|Ph.D Student||Derkach Vadim|
|Subject||Surface and Grain Boundary Evolution in Thin Single-and|
|Department||Department of Applied Mathematics||Supervisor||Professor Amy Novick-Cohen|
We focus on boundary migration and exterior surface evolution in idealized 3D isotropic systems containing a small number of grains embedded within a thin film, employing numerical simulations based on a parallel parametric algorithm to study the evolution of systems of three grains possessing columnar structure in triangular geometries, and single and bi-crystalline films on a substrate with a hole of various sizes and shapes. Our study is relevant to the stability of the thin polycrystalline and monocrystalline films used in numerous technological applications.
In considering the coupled motion of the grain boundaries and the exterior surfaces along thermal grooves, we assume the grain boundaries and the exterior surfaces to be governed by motion by mean curvature and by motion by surface diffusion, respectively. Along the thermal grooves and contact curves, balance of mechanical forces, continuity of the surface chemical potential, and balance of mass flux are assumed. At the quadruple junction and along the exterior boundary, boundary conditions are formulated in accordance with the physical principles indicated above in addition to certain symmetry assumptions. This enables us to study phenomena such as hole formation at quadruple junctions and annihilation of small grains, as well as thermal groove formation and its effect on the grain boundary migration and exterior surface evolution. For single and bi-crystalline systems with a hole we consider only the evolution of the exterior surface, which is attached to a substrate along a contact curve, and which is also attached to a grain boundary along a thermal groove in the bi-crystalline systems. This allows us to investigate wetting/dewetting phenomena, as well as the stability of holes depending on their initial sizes and shapes, and the effects of the grain boundaries on their evolution.

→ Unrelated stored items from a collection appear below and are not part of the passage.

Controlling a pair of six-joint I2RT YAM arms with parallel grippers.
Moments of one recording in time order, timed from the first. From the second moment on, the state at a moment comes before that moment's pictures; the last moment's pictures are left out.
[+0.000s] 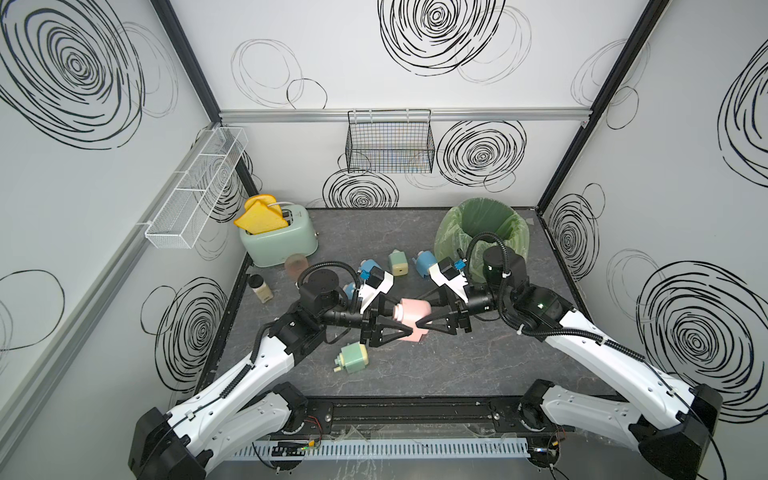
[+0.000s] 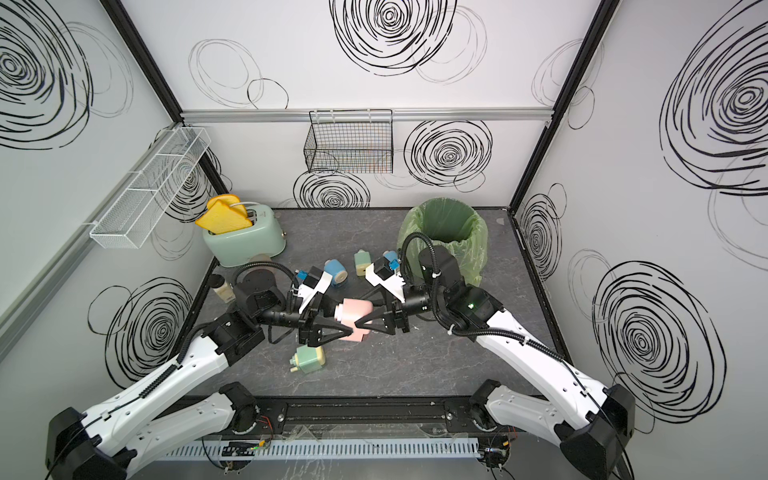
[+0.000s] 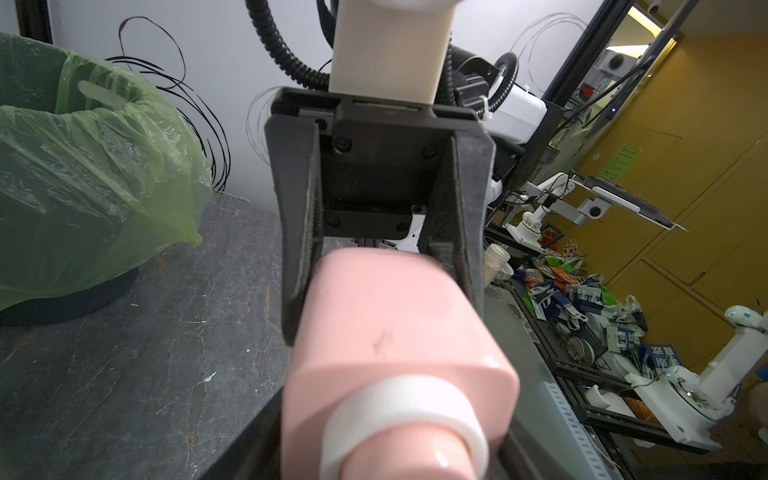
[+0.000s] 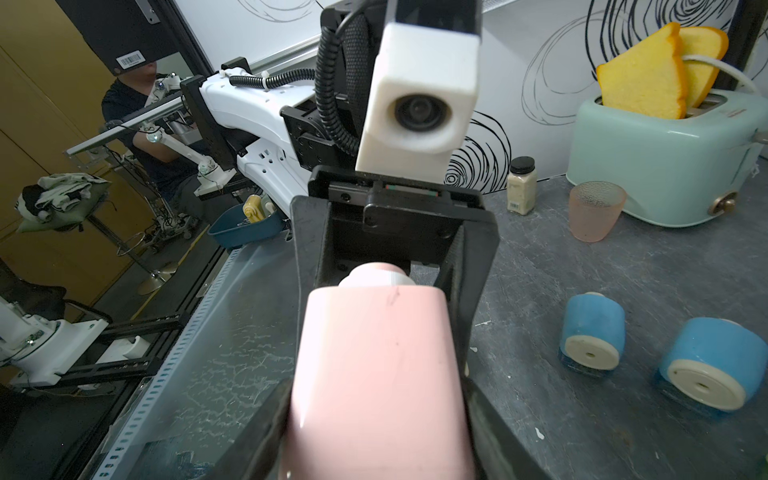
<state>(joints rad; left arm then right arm) -0.61 0.93 0.70 0.07 1.02 -0.27 0.74 1.06 1.00 -0.32 -0.95 0.00</state>
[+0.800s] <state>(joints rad) -0.47 0.76 0.49 0.18 0.95 -0.20 0.66 0.88 0.65 0.05 -0.96 0.07</state>
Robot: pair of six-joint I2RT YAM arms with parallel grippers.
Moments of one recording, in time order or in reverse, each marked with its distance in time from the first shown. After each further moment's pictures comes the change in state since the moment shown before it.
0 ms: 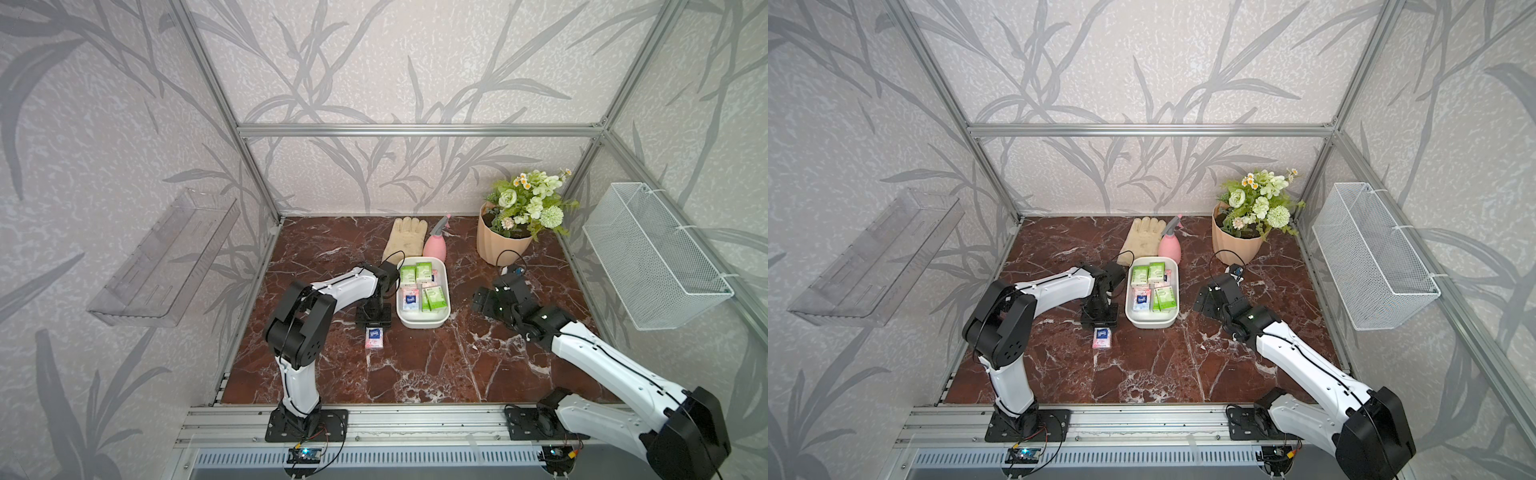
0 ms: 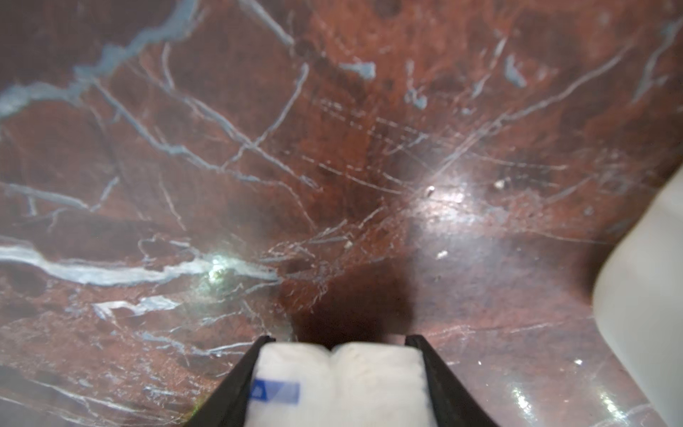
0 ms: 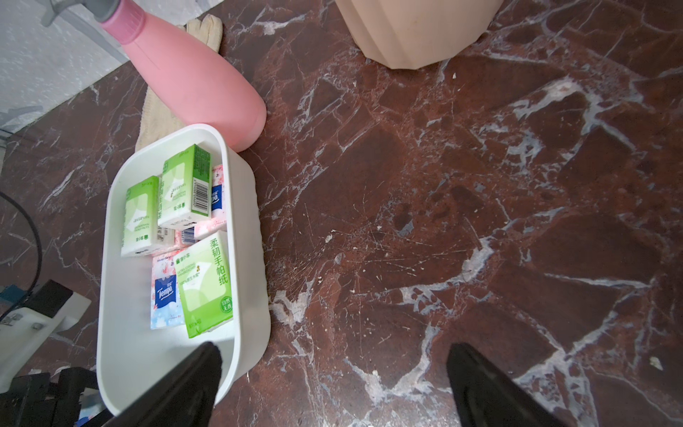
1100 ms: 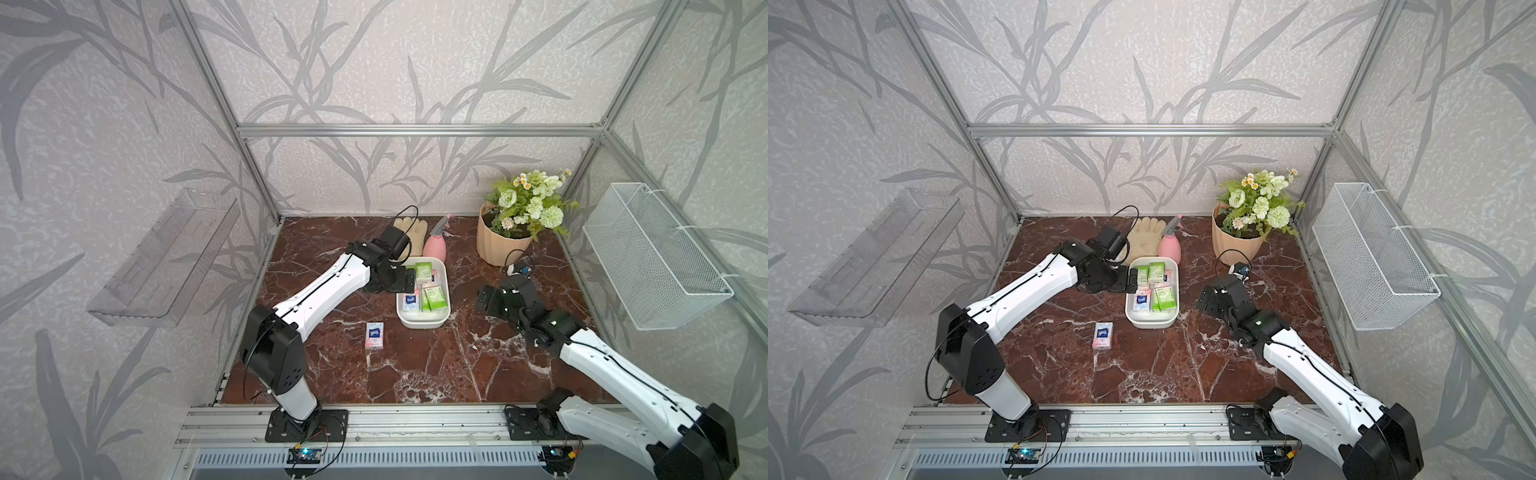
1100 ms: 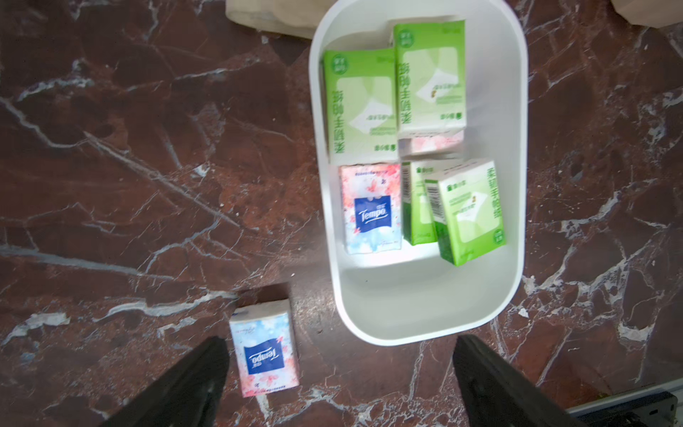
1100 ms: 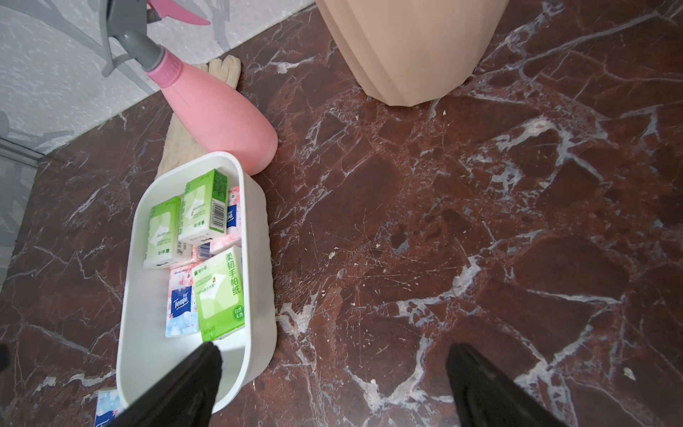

Our numerical algorithm employs an equi-spaced parametric description for each of the evolving surfaces which yields a system of partial differential equations (PDEs) which we solve using a finite difference scheme based on staggered grids with ghost points. Our approach generalises the approach developed by Pan & Wetton 2008 for 2D systems. Our algorithm is second order accurate in space and first order accurate in time; it conserves mass and dissipates free energy. The algorithm is implemented using "C" and MATLAB, and the simulations were run on the Tamnun − a high-performance RBNI computer cluster at the Technion.
Using our numerical algorithm, we followed the evolution of a variety of systems of grains in various geometries. In 3D systems of three grains in triangular geometries, we found that either grain annihilation which is usually accompanied by sinking and shrinking of the annihilating grain or hole formation at quadruple junctions can occur, depending on the parameters. In some cases, however, thermal grooving need not lead to film break up, instead convergence to steady state may occur. In 3D single and bi-crystalline films on a substrate with a hole of various sizes and shapes, we saw that while wetting may lead to void formation, dewetting may result in accelerated hole growth along grain boundaries.